Department of Commerce spokesperson Charlie Andrews said NIST has achieved “remarkable results within its budget.” “To build on that progress it is paramount that, as President Biden has requested, Congress appropriates the funds necessary to keep pace with this rapidly evolving technology that presents both substantial opportunities and serious risks if used irresponsibly,” he said.

Governments and regions are taking a piecemeal approach, with the E.U. and China moving the fastest toward heavier handed regulation. Seeking to cultivate the sector even as they warn of AI’s grave risks, the British have staked out the lightest touch on rules, calling their strategy a “pro innovation” approach. The United States - home to the largest and most sophisticated AI developers - is somewhere in the middle, placing new safety obligations on developers of the most sophisticated AI systems but not so much as to stymie development and growth.

At the same time, American lawmakers are considering pouring billions of dollars into AI development amid concerns of competition with China. Senate Majority Leader Charles E. Schumer (D-N.Y.), who is leading efforts in Congress to develop AI legislation, said legislators are discussing the need for a minimum of $32 billion in funding.

For now, the United States is siding with cautious action. Tech companies, said Paul Scharre, executive vice president of the Center for New American Security, are not necessarily loved in Washington by Republicans or Democrats. And President Biden’s recent executive order marked a notable shift from more laissez faire policies on tech companies in the past.

“I’ve heard some people make the arguments the government just needs to sit back and just trust these companies and that the government doesn’t have the technical experience to regulate this technology,” Scharre said. “I think that’s a receipt for disaster. These companies aren’t accountable to the general public. Governments are.”

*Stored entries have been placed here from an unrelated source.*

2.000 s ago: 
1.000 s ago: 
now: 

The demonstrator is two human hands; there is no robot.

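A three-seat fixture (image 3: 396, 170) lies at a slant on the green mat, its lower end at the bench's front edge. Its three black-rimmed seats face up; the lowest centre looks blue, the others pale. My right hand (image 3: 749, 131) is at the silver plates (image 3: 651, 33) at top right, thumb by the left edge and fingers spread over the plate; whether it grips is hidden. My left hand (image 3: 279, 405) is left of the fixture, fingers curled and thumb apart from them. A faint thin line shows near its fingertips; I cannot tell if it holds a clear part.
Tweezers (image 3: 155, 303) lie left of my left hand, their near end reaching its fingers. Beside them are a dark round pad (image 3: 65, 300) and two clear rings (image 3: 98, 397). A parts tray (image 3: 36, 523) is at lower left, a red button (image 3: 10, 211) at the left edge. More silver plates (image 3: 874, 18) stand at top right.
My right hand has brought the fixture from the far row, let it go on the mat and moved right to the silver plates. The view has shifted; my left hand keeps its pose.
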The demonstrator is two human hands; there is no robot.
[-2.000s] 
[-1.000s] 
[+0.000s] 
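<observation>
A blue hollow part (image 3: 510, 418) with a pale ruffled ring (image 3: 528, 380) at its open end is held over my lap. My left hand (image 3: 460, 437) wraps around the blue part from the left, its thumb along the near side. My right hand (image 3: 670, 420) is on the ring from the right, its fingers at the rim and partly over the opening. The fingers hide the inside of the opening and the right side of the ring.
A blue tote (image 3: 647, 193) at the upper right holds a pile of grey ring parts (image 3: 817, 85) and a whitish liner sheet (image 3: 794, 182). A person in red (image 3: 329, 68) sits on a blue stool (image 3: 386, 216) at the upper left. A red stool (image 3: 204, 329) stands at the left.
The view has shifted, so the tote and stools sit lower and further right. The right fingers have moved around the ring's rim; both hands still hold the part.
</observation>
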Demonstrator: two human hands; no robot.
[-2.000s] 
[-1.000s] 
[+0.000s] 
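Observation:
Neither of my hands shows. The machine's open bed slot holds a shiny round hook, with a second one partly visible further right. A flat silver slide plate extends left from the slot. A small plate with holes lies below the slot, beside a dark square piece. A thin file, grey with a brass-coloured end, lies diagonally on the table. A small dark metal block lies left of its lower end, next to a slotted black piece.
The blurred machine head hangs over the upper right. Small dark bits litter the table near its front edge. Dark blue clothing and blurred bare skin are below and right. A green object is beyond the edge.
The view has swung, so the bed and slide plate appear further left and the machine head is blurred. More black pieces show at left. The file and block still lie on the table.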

China’s inclusion in the Bletchley declaration disappointed some of the summit’s attendees, including Michael Kratsios, the former Trump-appointed chief technology officer of the United States. Kratsios said in 2019, he attended a G-20 summit meeting in 2019 where officials from China agreed to AI principles, including a commitment that “AI actors should respect human rights and democratic values throughout the AI system life cycle.” Yet in recent months, China has rolled out new rules in recent months to keep AI bound by “core socialist values” and in compliance with the country’s vast internet censorship regime.

“Just like with almost anything else when it comes to international agreements, they proceeded to flagrantly violate [the principles],” said Kratsios, who is now the managing director of ScaleAI.

Meanwhile, civil society advocates who were sidelined from the main event at Bletchley Park say governments are moving too slow - perhaps dangerously so. Beeban Kidron, a British baroness who has advocated for children’s safety online, warned that regulators risk making the same mistakes that they have when responding to tech companies in recent decades, which “has privatized the wealth of technology and outsourced the cost to society.”

“It is tech exceptionalism that poses an existential threat to humanity not the technology itself,” Kidron said in a speech Thursday at a competing event in London.